Я пару минут молчу. Не знаю, почему, но мне чудится какой-то подвох в его словах, и прояснить ситуацию я могу только одним способом.

– Мне нужно позвонить Олегу и спросить у него разрешения. Надеюсь, ты понимаешь.

– Да звони, мне-то что? Верхний есть Верхний, – абсолютно спокойно говорит он, и я понимаю, что ошиблась – нет у него сейчас второго смысла в словах.

В Японии разгар дня, Олег может быть где угодно, но я все равно набираю номер.

– Мари, что-то случилось? – сразу спрашивает он, едва успев ответить на звонок.

– Нет, что ты, все в порядке. Я не хочу тебя отрывать надолго, у меня вопрос – я могу пообедать с Денисом?

– Что вдруг? – чуть удивленно спрашивает Олег.

– Назрела необходимость в разговоре.

– Тогда можешь. Но в людном месте, а не у него дома.

– Ну, это даже не обсуждается. Спасибо.

– Дай мне трубку, – просит Денис и забирает у меня телефон. – Олег, привет. Да, я ее на остановке подобрал, везу вот в автосервис, дела у нее. Ты не волнуйся, мне просто надо поговорить. Нет, клянусь. Только поговорить. Да, я понял. Понял. Конечно, позвоню. Спасибо, – возвращает мне телефон и закуривает.

– Позвони мне потом, когда домой приедешь, – говорит Олег. – Я соскучился.

– Я поняла. Целую тебя.

– И я.

Убираю телефон в сумку. Денис немного ехидно интересуется:

– И как – не обламываешься всякий раз разрешения спрашивать?

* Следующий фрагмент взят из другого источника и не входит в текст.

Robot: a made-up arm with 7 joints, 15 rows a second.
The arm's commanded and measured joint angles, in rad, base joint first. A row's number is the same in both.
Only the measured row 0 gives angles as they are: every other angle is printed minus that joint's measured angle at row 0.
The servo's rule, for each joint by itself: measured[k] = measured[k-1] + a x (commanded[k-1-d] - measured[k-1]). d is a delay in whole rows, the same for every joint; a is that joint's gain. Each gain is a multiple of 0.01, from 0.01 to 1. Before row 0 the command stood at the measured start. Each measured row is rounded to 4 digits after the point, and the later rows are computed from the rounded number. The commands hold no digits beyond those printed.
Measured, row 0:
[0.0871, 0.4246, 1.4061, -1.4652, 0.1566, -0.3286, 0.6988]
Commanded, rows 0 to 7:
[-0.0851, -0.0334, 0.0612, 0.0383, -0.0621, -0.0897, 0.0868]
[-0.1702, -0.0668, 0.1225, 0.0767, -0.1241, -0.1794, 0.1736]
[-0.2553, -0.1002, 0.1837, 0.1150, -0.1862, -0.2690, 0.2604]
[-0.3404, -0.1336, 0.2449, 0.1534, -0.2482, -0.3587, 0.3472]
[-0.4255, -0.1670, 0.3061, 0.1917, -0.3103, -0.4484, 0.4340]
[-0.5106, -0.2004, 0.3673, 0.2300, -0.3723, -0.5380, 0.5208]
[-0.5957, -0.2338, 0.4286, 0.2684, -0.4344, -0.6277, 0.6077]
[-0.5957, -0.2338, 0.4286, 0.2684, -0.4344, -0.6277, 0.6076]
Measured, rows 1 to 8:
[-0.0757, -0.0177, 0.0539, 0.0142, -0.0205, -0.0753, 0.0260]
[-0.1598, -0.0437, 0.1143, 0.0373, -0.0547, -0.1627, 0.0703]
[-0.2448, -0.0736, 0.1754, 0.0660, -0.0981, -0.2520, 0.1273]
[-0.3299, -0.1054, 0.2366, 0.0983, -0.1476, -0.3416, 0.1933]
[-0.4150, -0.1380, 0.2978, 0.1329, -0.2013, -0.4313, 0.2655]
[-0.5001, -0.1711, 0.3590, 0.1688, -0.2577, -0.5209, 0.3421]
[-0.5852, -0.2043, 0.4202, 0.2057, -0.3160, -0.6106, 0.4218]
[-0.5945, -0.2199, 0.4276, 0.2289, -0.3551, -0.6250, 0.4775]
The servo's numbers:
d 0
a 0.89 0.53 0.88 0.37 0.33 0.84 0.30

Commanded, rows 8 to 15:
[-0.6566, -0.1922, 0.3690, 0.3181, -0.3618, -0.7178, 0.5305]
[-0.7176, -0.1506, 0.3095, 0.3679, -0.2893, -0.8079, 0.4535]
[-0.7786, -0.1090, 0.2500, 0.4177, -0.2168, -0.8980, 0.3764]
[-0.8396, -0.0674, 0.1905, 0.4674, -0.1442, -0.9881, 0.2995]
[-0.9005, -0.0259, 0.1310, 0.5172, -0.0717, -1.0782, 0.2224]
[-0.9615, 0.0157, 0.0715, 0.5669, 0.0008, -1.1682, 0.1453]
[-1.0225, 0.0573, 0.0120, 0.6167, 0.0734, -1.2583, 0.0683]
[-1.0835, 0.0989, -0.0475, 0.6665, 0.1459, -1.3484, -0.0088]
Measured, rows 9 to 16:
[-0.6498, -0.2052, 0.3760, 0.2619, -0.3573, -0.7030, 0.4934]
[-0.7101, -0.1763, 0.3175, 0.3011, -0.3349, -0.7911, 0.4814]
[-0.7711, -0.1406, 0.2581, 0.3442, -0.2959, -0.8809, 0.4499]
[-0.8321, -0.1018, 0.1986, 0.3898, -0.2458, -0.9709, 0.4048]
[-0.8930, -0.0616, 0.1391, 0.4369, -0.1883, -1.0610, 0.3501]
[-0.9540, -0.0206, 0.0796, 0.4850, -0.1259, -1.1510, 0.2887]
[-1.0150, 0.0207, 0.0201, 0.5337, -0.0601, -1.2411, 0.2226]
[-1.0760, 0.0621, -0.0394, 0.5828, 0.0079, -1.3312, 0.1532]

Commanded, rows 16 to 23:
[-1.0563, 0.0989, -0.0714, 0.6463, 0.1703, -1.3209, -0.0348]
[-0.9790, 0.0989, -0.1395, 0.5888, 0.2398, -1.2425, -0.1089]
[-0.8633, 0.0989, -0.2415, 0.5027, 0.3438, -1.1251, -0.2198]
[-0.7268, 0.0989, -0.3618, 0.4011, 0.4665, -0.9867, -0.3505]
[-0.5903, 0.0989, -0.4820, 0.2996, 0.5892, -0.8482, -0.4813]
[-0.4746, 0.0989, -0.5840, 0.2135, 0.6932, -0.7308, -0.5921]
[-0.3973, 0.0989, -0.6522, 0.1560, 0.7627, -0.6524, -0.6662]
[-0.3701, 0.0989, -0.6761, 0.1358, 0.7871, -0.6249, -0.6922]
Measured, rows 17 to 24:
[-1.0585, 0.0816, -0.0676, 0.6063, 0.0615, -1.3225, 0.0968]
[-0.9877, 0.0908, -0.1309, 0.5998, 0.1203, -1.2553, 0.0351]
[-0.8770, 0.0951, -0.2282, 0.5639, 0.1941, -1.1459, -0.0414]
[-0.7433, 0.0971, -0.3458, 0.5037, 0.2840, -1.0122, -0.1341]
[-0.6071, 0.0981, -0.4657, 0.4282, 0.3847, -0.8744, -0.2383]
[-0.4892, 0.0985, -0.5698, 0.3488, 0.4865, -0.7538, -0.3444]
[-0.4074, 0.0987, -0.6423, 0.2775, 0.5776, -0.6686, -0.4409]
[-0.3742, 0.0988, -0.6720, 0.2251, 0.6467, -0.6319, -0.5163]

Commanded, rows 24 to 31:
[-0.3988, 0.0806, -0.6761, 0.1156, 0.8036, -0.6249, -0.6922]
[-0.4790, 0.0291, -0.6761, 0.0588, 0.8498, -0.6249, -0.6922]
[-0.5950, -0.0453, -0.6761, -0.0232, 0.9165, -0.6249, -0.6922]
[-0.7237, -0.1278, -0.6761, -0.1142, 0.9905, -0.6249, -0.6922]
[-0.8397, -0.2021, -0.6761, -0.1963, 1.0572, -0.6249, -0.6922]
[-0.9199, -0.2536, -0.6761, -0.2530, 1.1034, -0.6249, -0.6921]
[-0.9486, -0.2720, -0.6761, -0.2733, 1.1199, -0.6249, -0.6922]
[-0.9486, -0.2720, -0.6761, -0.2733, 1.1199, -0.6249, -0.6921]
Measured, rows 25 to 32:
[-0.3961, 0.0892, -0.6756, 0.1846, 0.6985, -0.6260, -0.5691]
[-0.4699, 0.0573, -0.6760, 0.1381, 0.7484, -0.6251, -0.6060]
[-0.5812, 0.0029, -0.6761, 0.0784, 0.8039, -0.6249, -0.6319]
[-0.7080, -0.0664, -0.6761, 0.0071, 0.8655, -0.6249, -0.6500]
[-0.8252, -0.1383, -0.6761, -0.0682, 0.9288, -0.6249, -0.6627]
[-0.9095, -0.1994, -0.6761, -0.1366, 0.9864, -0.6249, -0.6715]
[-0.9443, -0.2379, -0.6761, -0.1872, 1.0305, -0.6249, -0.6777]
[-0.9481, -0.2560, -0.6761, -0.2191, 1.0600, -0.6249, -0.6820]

Подсовываю к его носу руку с широким кожаным браслетом на запястье:

– Как думаешь – пока на мне это, я могу себе позволить обламываться?

– Мне удивительно, что ты на это пошла. Никогда не соглашалась – и вдруг…

– Наверное, пришло мое время, – шучу я. – На самом деле причина не в браслете. Мне просто так удобнее. Оказывается, есть вещи, которые я с удовольствием перекладываю на плечи своего Верхнего и не несу потом ответственности за принятые решения. Все просто – я корыстна до мозга костей.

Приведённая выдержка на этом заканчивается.